Comparison of GO/g-C3N4 nanocomposite with g-C3N4 light-activated humidity sensors at room temperature
摘要
Numerous efforts, have been made to achieve higher efficiency in humidity sensors through the use of nanomaterials. Among these, two-dimensional nanomaterials have played a prominent role in enhancing the performance of such sensors. The utilization of various lasers operating at different wavelengths plays a pivotal role in activating humidity-sensing mechanisms, and the synergy between relative humidity (RH) and light irradiation leads to amplified sensing responses in nanomaterials. In the present research, g-C3N4 nanosheets and GO/g-C3N4 nanocomposite were prepared by sonochemical exfoliation.

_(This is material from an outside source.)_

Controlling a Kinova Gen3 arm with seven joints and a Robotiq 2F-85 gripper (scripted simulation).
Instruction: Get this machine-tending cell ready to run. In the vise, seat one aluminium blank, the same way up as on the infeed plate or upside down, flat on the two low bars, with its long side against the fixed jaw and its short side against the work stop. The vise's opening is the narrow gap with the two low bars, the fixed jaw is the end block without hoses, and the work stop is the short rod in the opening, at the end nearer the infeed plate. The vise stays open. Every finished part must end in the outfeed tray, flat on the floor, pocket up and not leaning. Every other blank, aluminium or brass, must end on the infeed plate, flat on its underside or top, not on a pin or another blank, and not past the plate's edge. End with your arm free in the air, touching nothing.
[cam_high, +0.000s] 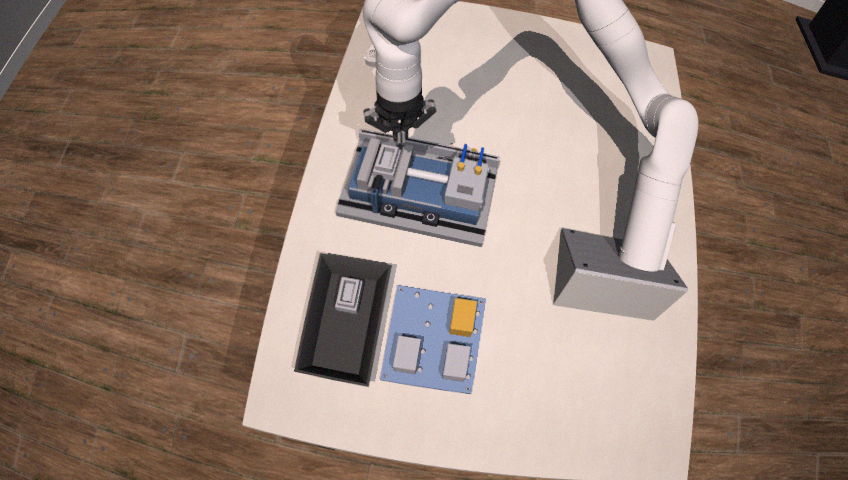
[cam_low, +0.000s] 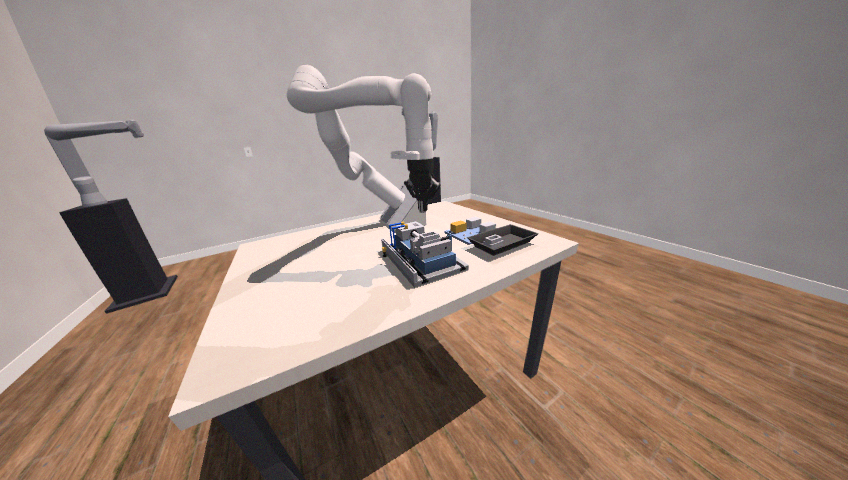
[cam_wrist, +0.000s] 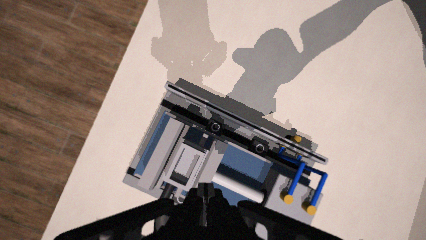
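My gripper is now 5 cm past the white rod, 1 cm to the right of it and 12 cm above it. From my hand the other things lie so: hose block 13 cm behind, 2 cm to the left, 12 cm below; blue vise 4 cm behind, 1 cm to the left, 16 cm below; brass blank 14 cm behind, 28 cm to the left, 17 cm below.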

The physical properties of these 2D nanomaterials were investigated using different characterization techniques. Subsequently, humidity sensors based on these materials were fabricated on Si/SiO2 substrates. The study compared the humidity sensing capabilities of g-C3N4 nanosheets and GO/g-C3N4 nanocomposite at dark conditions, as well as when exposed to laser light at different wavelengths. The results indicate that the light-activated humidity sensor made from GO/g-C3N4 nanocomposite performs better under 660 nm laser irradiation across different RHs, compared to other wavelengths. Furthermore, under light irradiation, the response and recovery times of the nanocomposite were obtained as 0.5 s and 1 s, respectively, indicating superiority irradiation of nanocomposite under 660 nm wavelength in different RHs of 40% and 80% compared to the dark condition. This pioneering study marks the first empirical validation that the GO/g-C3N4 nanocomposite sensor surpasses its pristine g-C3N4 counterpart for light-activated humidity-sensing applications.